Suppose that I'm interested in finding all group homomorphisms from $\mathbb{Z}_7$ to $\mathbb{Z}_{12}$. The textbook has provided a brief explanation:
Let $\phi$ be such a homomorphism. Since the kernel of ϕ must be a subgroup of $\mathbb{Z}_7$, there are only two possible kernels, $\{0\}$ and all of $\mathbb{Z}_7$. The image of a subgroup of $\mathbb{Z}_7$ must be a subgroup of $\mathbb{Z}_{12}$. Hence, there is no injective homomorphism; otherwise, $\mathbb{Z}_{12}$ would have a subgroup of order $7$, which is impossible. Consequently, the only possible homomorphism from $\mathbb{Z}_{7}$ to $\mathbb{Z}_{12}$ is the one mapping all elements to zero.
The explanation makes sense except for the conclusion.
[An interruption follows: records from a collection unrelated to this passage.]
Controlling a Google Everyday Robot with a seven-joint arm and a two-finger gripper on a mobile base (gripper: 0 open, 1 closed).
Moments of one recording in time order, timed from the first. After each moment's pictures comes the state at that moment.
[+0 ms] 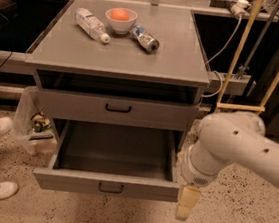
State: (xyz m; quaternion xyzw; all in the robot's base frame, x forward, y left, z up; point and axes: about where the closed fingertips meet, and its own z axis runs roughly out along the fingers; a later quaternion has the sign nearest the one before) arm 0.435 -0.150 0.653 -0.67 0.73 0.05 0.08
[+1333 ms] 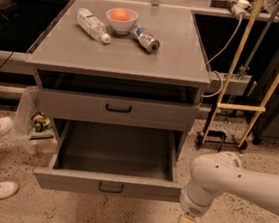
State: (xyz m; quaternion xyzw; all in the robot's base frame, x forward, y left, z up) arm 0.400 -0.182 0.499 -0.62 0.78 0.09 0.00
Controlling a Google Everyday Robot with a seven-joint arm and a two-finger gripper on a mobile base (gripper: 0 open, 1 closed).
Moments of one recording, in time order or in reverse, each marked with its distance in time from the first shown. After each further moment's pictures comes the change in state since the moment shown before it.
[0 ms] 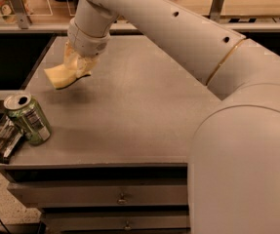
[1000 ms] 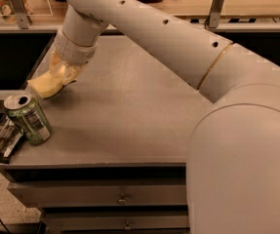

Why does non-injectivity imply the above conclusion?
There are only two possibilites for the homomorphism: trivial or injective (this corresponds to the only two possibilities for the kernel: kernel $\Bbb Z_7$ gives trivial homomorphism and kernel $\{0\}$ gives injective homomorphism). They have concluded that injective isn't possible, so trivial is the only option left.
A common alternative approach works on an element-by-element level: We know $0_7$ must be mapped to $0_{12}$. What about any of the other elements? Well, for any $n\in \Bbb Z_7$, we have $7\cdot n = 0_7$, so whatever we map $n$ to in $\Bbb Z_{12}$, that property must be upheld. Which $k\in \Bbb Z_{12}$ are such that $7\cdot k = 0_{12}$? Those are the only possible images of elements in $\Bbb Z_7$.